Tratar los conflictos en Venezuela implica abordar producción petrolera, que por los motivos mencionados y por otro tipos de embates, fue disminuyendo su producción en términos nominales de forma drástica. A fines de 2002, tuvo lugar el lock out patronal-militar que, tras el golpe de estado a Hugo Chávez, hizo cesar la producción desde dentro de una PDVSA ya en manos del gobierno y de la sociedad civil. En ese entonces la producción, que se contaba arriba de los 3 millones de barriles al mes, cae a menos de 1 millón, pero en 3 meses se vuelve a estabilizar a raíz de los propios trabajadores de la petrolera estatal. Sin embargo, con el correr del decenio y el transcurrir de la guerra económica vuelve a decrecer. A esto se suma la caída de los precios internacionales, que en esa época rondaban los 100/120 dólares, y han sido manejados a la baja por la producción norteamericana (sabemos es récord en extracción por fracking).

Las grandes dificultades que atraviesa el/la ciudadana/o “de a pie”, (a pesar de la inconmensurabilidad de automóviles en la calle); son matizadas por la política estatal en cuanto a tarifas de servicios esenciales que son, al igual que el combustible, prácticamente gratis; o en el caso del transporte (el subterráneo es gratuito), electricidad, agua, gas y telecomunicaciones, se pagan escasos bolívares o céntimos de Bolívar.

Otra de las soluciones presentadas por el gobierno radica en la ley de tierras, que permite a cualquier persona hacer uso de la tierra ociosa y/o fiscal, con el fin de producirla, liquidando lentamente el latifundio; o morarla para satisfacer la necesidad habitacional; o quizás establecer empréstitos cooperativos de producción variopinta, autosustentables y autogestivos.

Esta revolución, como decía Chávez, “social, pacífica y democrática”, se encuentra en un momento de transición. La creciente conflictividad es fenomenología de los avances políticos de la gran mayoría del pueblo, que se apresta a consolidar lo conquistado, pero con vocación y praxis de mayor organización del poder popular. Como hemos podido observar en numerosas comunas, divididas en consejos comunales autónomos y autogestivos, que le disputan cada vez más espacios de decisión al aparato de Estado (con sus aún vetustas aristas).

La democracia participativa y protagónica va liquidando lentamente a su contraparte representativa. Concepto fundamental para la motorización de la transición en el plano económico, que comenzó a mediados y fines de la década anterior, proceso que autogestiona proyectos de producción, distribución de bienes y servicios esenciales. Además, la milicia bolivariana tiene un rol determinante dentro de la unión cívico militar y la FANB, principal defensa de este proceso revolucionario latinoamericano.

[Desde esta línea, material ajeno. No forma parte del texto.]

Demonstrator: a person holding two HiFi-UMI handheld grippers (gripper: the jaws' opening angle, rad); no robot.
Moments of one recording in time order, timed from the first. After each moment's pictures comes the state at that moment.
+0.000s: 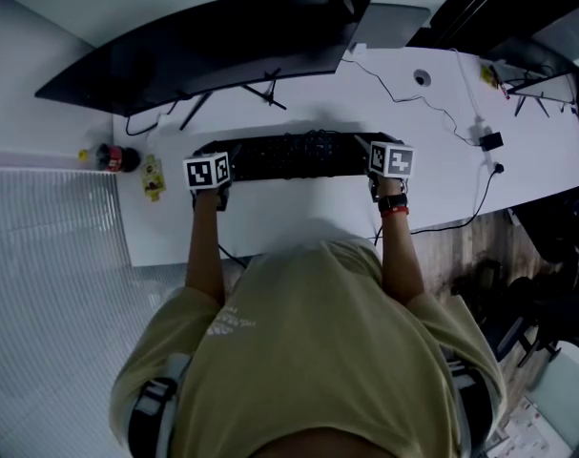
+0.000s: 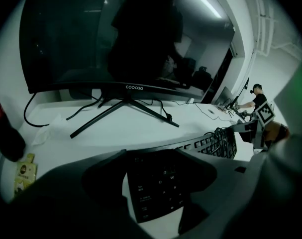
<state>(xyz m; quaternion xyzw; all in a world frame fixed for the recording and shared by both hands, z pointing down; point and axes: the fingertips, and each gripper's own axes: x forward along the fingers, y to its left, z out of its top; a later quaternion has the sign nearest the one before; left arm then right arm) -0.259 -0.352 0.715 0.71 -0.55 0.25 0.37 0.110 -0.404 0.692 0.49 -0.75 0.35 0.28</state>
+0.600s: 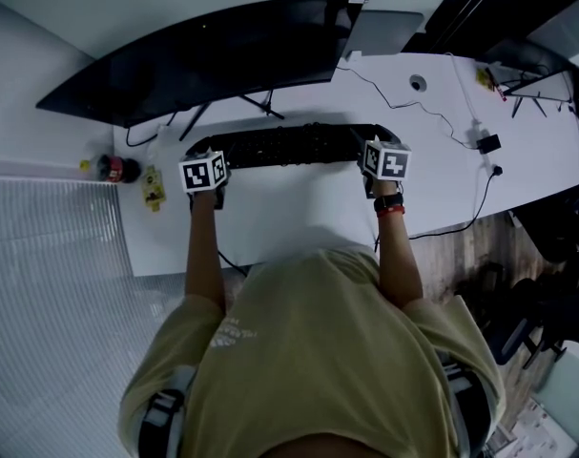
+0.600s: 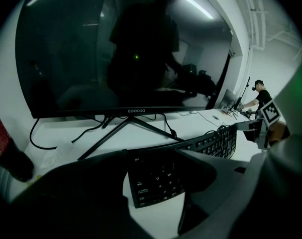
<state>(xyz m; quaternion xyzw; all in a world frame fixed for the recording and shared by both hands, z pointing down) -0.271 -0.387 0.683 0.71 -0.58 0.25 0.32 0.101 -0.438 0.659 0.52 -0.77 0.29 0.23</state>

Si bien se avizora un horizonte plagado de obstáculos, que tienen que ver con la resistencia por parte de los grupos cívico-militares de la oposición de derecha (en congruencia con el bloque imperialista Internacional) al cambio de paradigma, y la progresiva eliminación de las lógicas injustas de desigualdad y concentración de la riqueza que propone el statu quo capitalista. Pero este pueblo de risueño semblante, que no muestra ni tan sólo unx de sus hijxs en llanto ante la adversidad, parece tener una sabia y ancestral herramienta, la de “buscarle la vuelta” a lo que sea. Mezcla de criollo con indígena, de mar y montaña, de nación y patria latinoamericana; Venezuela resiste en independencia y exige poder resolver sus problemas a través de su propio arbitrio.